I've been doing quite a bit of rigging in Modo lately, and I have been very surprised by its capabilities.
One thing they do support is heat mapping.  It's quite nice to use, but there are several requirement that need to be met for a mesh to be acceptable for heat binding. I don't know if all heat mapping implementations are based on the same algo(s), and therefore, inherit the same requirements, but here they go (copying/pasting from the docs):

--Mesh must form a volume, though holes are supported (such as eye sockets).
--Target mesh must be only polygonal, no single vertices, floating edges or curves can be present.
--No shared vertices, edges or polygons (non-manifold surfaces) allowed between multiple components.
--All joints must be contained within the volume of the mesh.

Otherwise, you can still use the available smooth or rigid binding methods. I don't know if any problems you ran into could be due to some of these conditions, but there... just in case.

On 08/01/2014 8:31 AM, Sebastien Sterling wrote:
One feature i would have loved to see implemented across the board of autodesk products (apart from Alembic which should really just be a new standard by now...) is the heat map algorithm. in theory, is this that difficult to implement in Soft and Max ? apparently it was made by a bunch of students checking up on heat distribution algorithm papers for designing old radiators.

http://www.youtube.com/watch?v=aCBx8MjEvvo

On paper it looks like the best shit ever, so we of the CHR Dep wanted to use it to test characters for deformation in maya pre rigging. trouble was, apparently its extremely susceptible, and i'm not quite sure to what, topology, mesh density... but in any case a Lead at rigging scripted a small ui allowing us to just bypass most of the checks, making the tech actually usable, and it worked great... until we realised that it actually pops vertices slightly away from their initial position... in fairness we used a script to access these capabilities so maybe that caused the problem, i doubt it but there was tampering, maybe someone else has had more controled experiences with Heat mapping, like i said before it still seems like a really useful addition,


On 8 January 2014 10:52, Tim Leydecker <bauero...@gmx.de> wrote:
Using a 3DSMax rigged sample character scene from the UDK docs,
I made a roundtrip through Maya and Softimage using the *.fbx format.

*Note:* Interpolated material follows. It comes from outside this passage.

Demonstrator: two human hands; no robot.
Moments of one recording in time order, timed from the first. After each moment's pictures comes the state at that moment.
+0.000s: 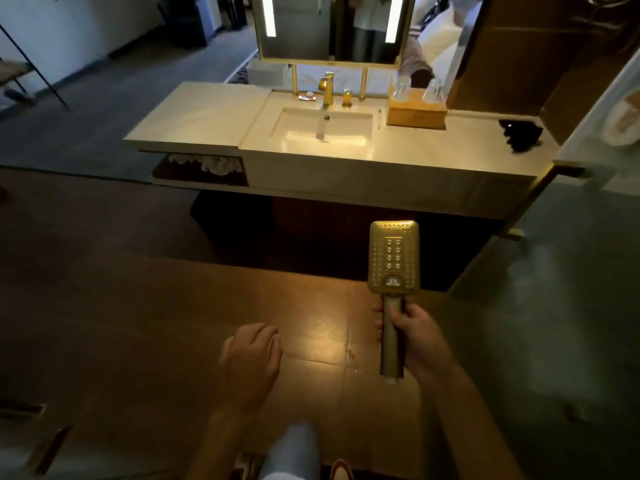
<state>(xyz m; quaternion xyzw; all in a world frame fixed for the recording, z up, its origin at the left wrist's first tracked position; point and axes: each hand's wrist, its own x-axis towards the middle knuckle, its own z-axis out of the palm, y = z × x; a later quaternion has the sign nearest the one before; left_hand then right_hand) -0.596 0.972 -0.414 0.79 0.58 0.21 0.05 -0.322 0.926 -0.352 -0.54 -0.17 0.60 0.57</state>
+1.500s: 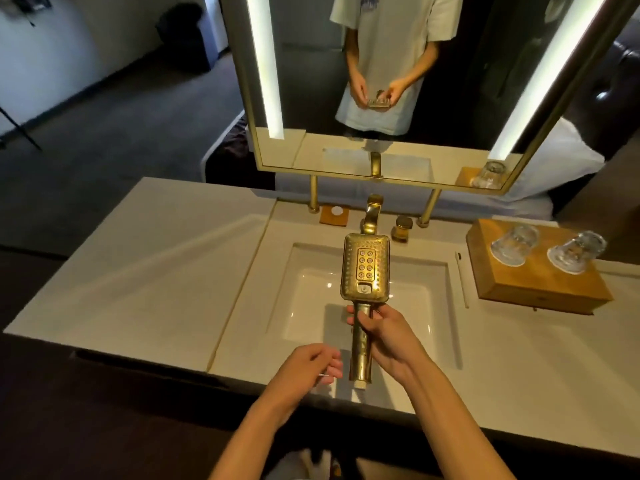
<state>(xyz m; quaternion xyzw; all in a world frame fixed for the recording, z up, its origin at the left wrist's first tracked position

I didn´t try to export any rig controls, just a "human" rig.


It´s worth checking to have the latest *.fbx version installed and
using an export preset that seems applicable, I think I resorted to
"Autodesk Media Entertainment 2012 bla" (im on 2012´s).

I can´t say if that was the best way but that roundtrip worked.

I ended up with Maya/3DSMax/Softimage each having the rigged, animated character in a scene.

In my case, there was some nuisance with the BIPED rig getting interpreted as a second rig
the character is rigged to in Softimage, I had to delete that biped in XSI to get back to
similar results as in 3DSMax, leaving only the rig meant for export - it is likely that was
my export settings or selection settings. I had straight results going from Maya to Softimage.

Cheers,


tim


On 07.01.2014 23:58, Steven Caron wrote:
this thread is some what well timed... i am in maya right now. i need to get a mesh and its skin/envelope into softimage. i did not rig this object and i don't know enough about
maya to try and understand it through inspection. in softimage i would select the mesh, then select the deformers from envelope, then key frame those objects and remove the
constraints on them in mass with 'remove all constraints'

is NONE of that doable in maya? cause i am having a hell of a time figuring it out.